Problem: Figure out the number of lines in the data that hold the string "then". Reply with that figure only.

· · · · ·

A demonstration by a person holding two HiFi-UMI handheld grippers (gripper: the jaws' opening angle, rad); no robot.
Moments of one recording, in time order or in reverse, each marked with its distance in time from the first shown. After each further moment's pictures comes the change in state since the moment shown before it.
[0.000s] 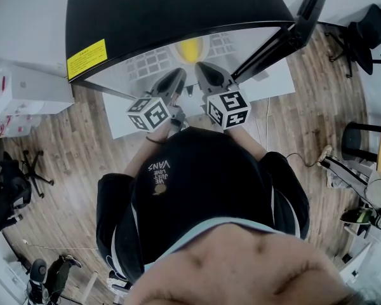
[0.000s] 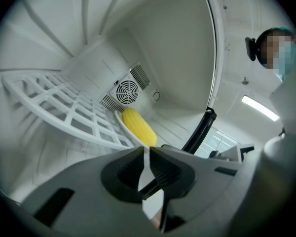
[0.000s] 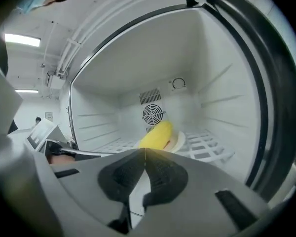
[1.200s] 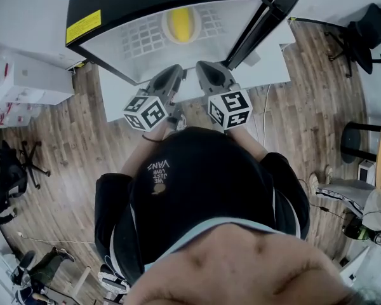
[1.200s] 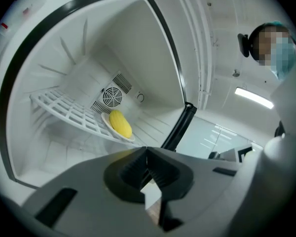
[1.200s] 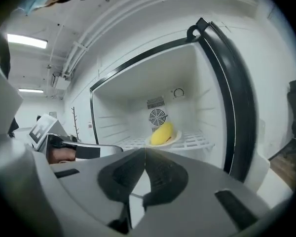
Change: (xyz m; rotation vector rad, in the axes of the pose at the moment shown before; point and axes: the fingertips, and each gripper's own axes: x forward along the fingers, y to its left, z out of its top) left arm -0.038 -0.057 -0.019 0.096 -0.038 0.001; right arm -0.071 0.018 -0.006 -0.022 -0.021 0.028
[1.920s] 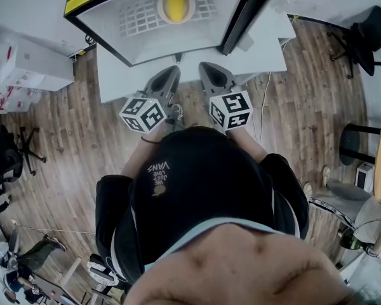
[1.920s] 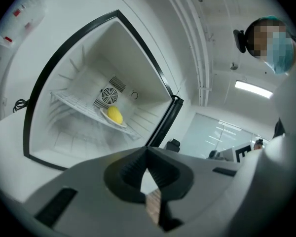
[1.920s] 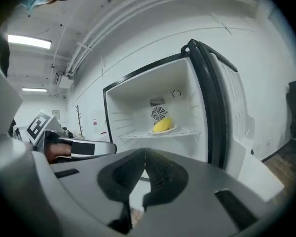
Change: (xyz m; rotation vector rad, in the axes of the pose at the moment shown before) left arm -0.041 -0.047 -0.045 0.049 -0.011 0.062; right arm -0.070 0.009 -0.030 -0.012 0.021 0.018
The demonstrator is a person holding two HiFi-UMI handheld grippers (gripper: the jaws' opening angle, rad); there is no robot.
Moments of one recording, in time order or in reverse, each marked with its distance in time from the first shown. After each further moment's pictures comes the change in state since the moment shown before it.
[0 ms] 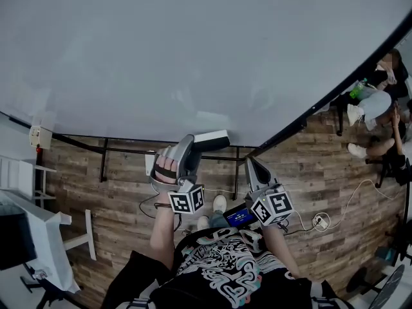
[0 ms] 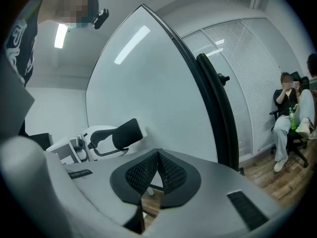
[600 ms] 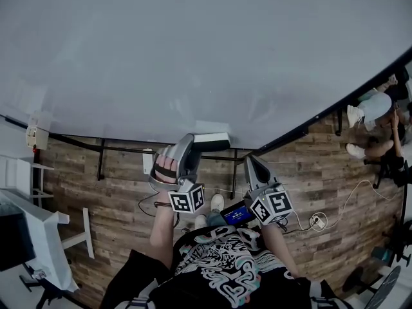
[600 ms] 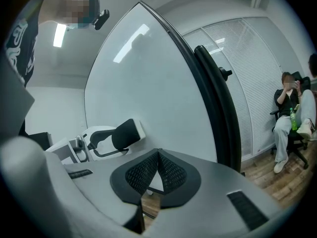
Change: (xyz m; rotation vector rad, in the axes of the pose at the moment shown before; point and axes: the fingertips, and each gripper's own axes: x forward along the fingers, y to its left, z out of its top) left arm 0.017 -0.004 -0.003 -0.015 0.006 0.004; right arm 0.014 -0.011 0.002 -0.004 0.011 -0.001
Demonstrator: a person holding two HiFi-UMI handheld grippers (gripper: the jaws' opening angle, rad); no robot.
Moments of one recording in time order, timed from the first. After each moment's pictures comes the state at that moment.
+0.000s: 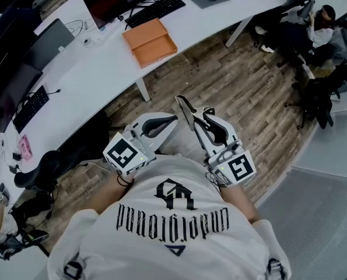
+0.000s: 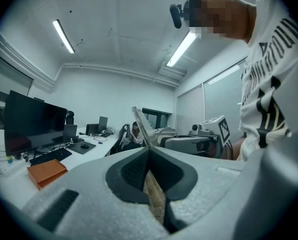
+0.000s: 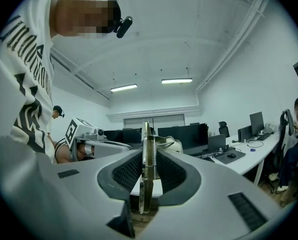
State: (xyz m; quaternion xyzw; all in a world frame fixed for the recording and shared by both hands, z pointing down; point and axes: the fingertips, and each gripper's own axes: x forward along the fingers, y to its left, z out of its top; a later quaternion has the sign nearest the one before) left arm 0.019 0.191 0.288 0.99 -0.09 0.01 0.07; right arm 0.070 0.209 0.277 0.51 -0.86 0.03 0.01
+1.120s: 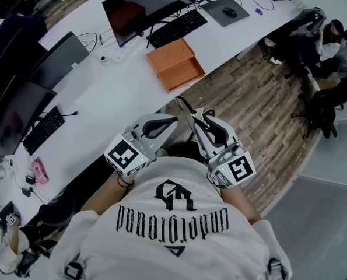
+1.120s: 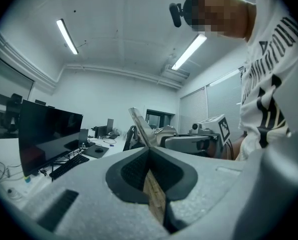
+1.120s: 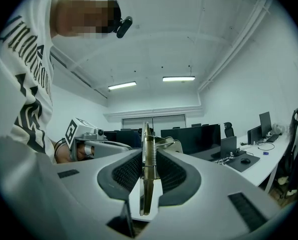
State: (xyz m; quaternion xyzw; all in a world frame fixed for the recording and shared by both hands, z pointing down) left arm -0.095 0.014 0.277 1.00 -0.08 0.01 0.06; right arm -0.045 0.032 0.266 0.51 -0.86 0.03 0.01
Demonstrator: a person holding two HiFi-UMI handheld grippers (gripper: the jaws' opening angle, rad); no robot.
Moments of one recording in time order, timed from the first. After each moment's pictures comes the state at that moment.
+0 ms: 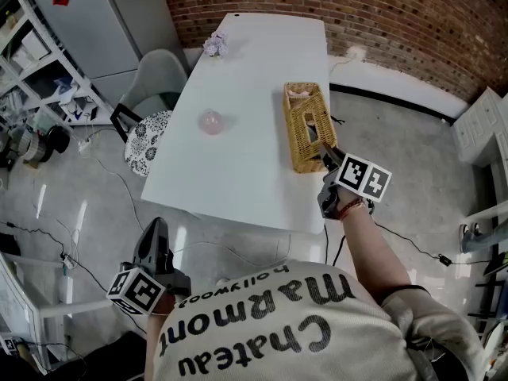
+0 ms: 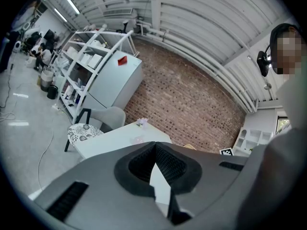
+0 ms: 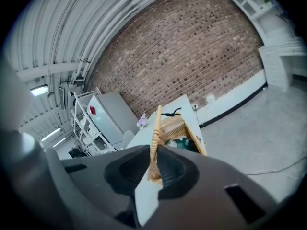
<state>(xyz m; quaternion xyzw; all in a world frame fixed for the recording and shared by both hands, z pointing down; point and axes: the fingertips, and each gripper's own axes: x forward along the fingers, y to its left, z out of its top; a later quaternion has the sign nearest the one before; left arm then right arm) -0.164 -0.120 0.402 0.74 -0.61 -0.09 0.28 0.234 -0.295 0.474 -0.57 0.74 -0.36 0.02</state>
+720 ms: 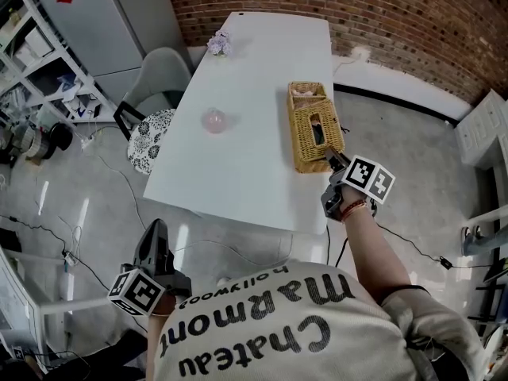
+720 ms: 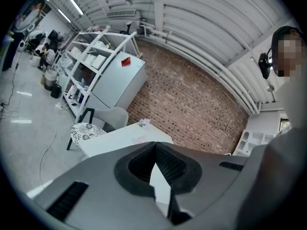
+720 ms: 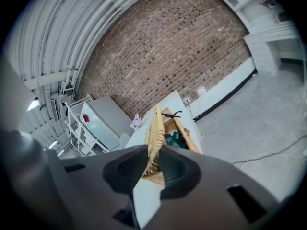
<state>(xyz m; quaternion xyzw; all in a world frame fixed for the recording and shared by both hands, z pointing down) -0.172 -0.116 0.406 0.73 -0.62 -0.10 0.28 0.250 -0.297 0.501 -0.58 0.70 -0.42 0.05</state>
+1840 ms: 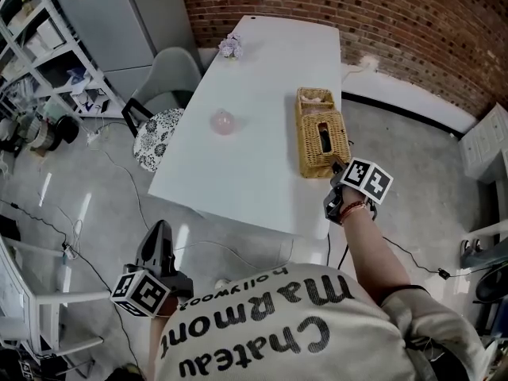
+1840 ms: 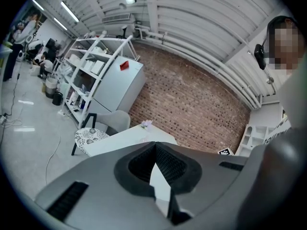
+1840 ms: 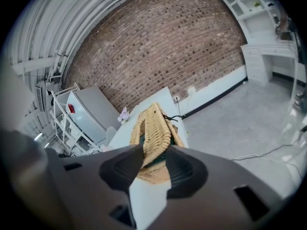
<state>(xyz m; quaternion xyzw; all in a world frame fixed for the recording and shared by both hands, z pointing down) -0.174 -0.102 0.402 0.73 -0.63 -0.08 0.26 0.258 -0.296 0.521 -0.63 0.66 -0.42 -0.02</state>
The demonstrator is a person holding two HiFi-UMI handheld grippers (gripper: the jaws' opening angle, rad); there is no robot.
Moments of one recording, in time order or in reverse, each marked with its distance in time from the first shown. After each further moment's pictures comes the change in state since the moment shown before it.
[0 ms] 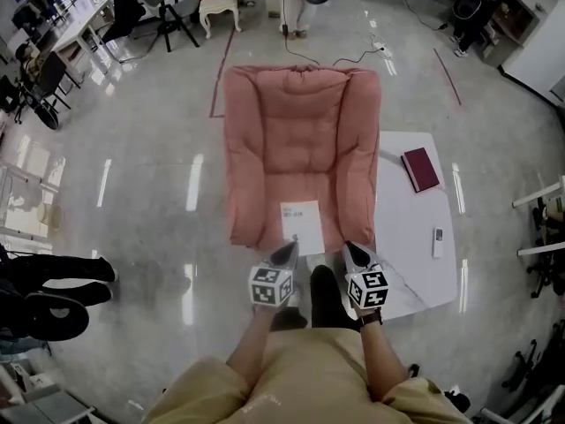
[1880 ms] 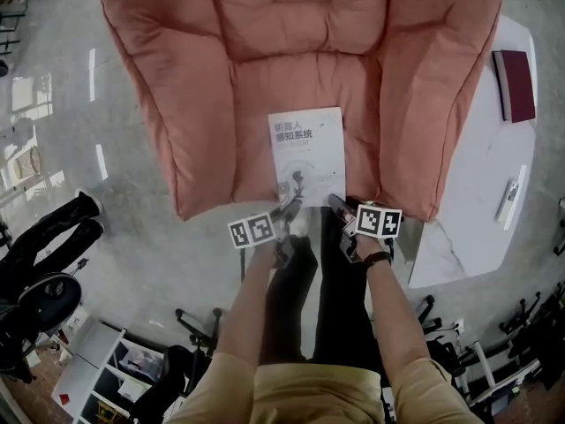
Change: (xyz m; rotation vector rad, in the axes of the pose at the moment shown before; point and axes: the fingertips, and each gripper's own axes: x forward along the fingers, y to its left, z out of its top) left arm 0.246 0.201 -0.380 -0.908 0.419 0.022; right arm 0.288 -0.088 -0.400 0.862 0.612 0.267
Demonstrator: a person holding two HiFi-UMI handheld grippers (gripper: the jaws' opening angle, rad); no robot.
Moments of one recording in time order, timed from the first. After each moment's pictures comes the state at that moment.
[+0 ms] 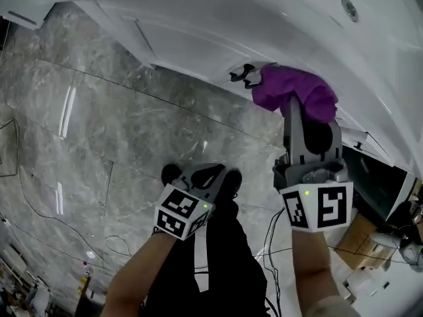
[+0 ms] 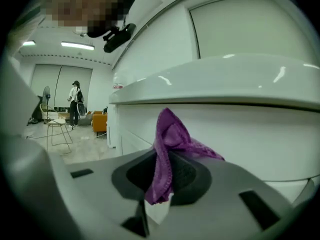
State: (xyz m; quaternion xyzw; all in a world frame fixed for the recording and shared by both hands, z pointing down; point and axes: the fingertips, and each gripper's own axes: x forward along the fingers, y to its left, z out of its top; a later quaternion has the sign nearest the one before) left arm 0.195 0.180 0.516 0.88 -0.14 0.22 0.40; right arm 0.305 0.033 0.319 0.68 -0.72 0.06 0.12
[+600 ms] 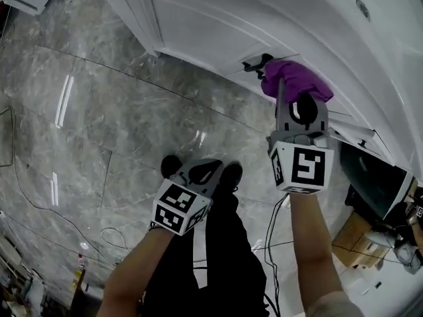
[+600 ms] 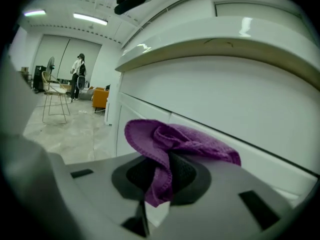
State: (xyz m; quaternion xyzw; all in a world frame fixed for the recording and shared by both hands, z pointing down) left arm 0.167 0.189 0.532 0.87 -0.14 0.23 0.41; right arm 0.298 0.013 0.395 0.67 -0.70 0.01 0.24
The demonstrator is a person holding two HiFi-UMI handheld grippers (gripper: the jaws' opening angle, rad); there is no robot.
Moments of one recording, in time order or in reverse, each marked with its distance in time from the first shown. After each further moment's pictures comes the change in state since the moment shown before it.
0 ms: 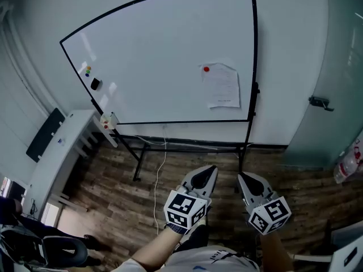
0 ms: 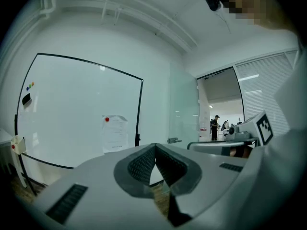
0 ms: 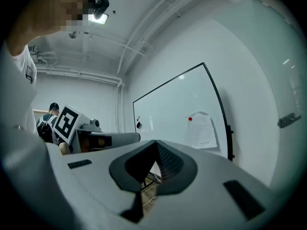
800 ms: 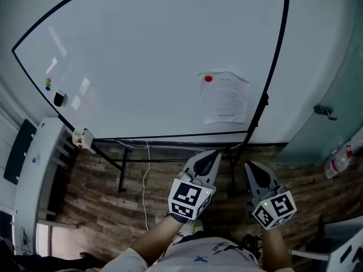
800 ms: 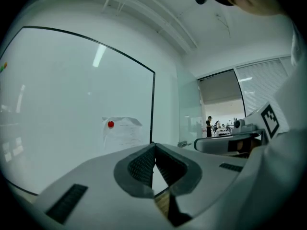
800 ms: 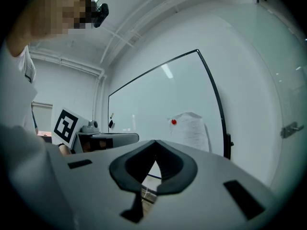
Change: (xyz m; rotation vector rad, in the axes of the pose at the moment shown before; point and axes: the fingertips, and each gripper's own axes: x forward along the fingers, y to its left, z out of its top) left arm 0.172 0.188 0.035 0.038 -0.028 -0.112; right arm 0.205 -0.117 0.022 -0.043 0.009 -0.194
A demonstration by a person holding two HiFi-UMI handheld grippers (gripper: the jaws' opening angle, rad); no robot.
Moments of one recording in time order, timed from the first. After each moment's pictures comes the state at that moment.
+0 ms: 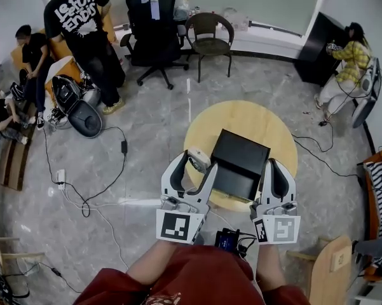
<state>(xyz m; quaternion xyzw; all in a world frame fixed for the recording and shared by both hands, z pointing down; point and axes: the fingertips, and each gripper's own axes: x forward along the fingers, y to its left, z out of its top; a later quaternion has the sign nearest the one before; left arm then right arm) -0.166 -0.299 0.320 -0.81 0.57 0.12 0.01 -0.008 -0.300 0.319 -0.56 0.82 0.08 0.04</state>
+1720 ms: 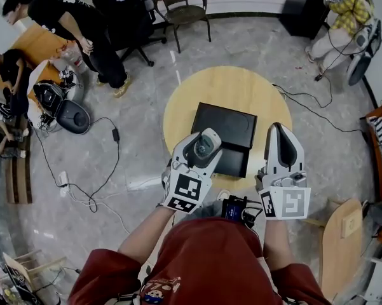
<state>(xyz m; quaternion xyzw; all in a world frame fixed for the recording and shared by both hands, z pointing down) -0.028 -0.363 0.474 -0.90 0.40 -0.20 -0.02 0.097 -0.358 0.340 -0.61 0.79 0.06 0.05</state>
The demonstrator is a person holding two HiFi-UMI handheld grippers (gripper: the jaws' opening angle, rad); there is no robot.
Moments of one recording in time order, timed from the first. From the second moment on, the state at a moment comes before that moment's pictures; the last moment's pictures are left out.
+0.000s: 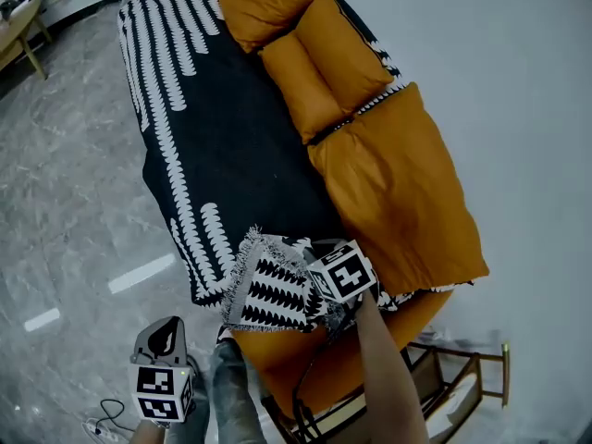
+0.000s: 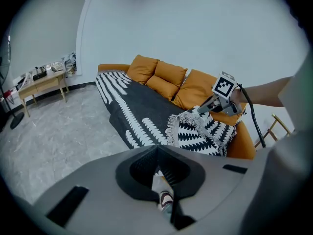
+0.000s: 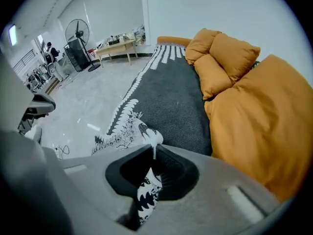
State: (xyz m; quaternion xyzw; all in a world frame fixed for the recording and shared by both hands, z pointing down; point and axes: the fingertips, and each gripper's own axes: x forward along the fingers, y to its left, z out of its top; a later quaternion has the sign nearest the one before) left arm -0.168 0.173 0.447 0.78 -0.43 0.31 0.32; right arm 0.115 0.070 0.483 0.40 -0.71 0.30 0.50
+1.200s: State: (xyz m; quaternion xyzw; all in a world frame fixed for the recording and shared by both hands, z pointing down) left arm -0.215 0.249 0.374 0.81 -0.42 0.28 0.30; right arm 0.064 0.188 0.382 0.44 -0.70 0.29 0.48
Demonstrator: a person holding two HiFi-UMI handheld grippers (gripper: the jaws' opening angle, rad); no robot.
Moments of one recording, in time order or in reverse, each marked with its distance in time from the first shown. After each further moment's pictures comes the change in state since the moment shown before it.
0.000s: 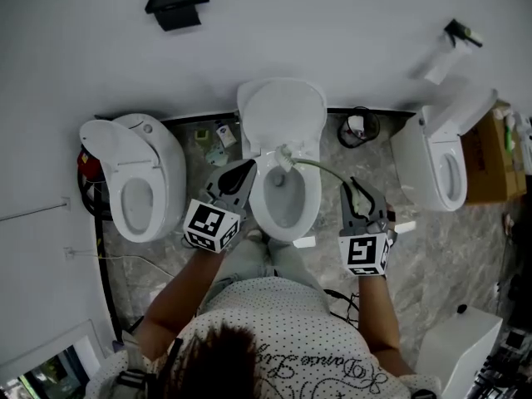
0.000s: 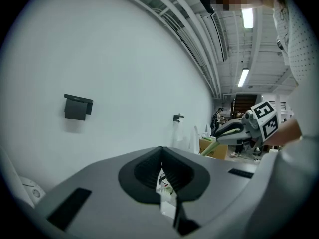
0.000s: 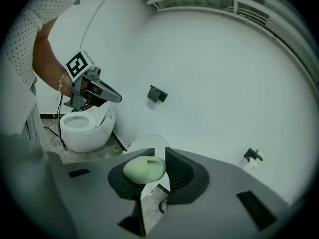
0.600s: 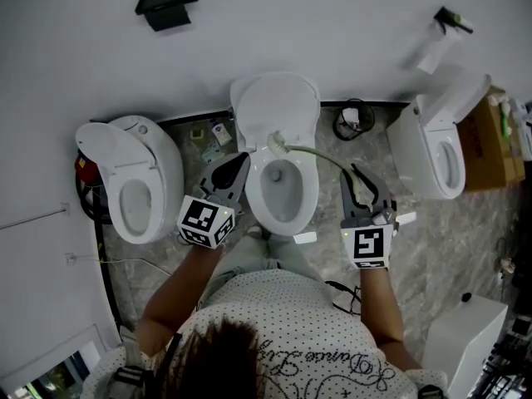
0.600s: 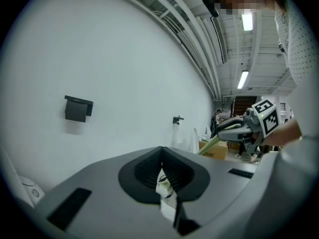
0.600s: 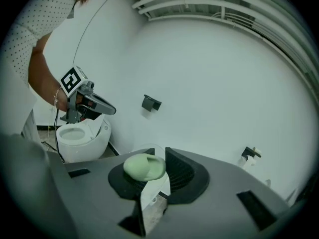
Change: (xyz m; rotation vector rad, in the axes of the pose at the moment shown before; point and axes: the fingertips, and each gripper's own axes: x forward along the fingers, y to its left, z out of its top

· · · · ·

Problem solution: 2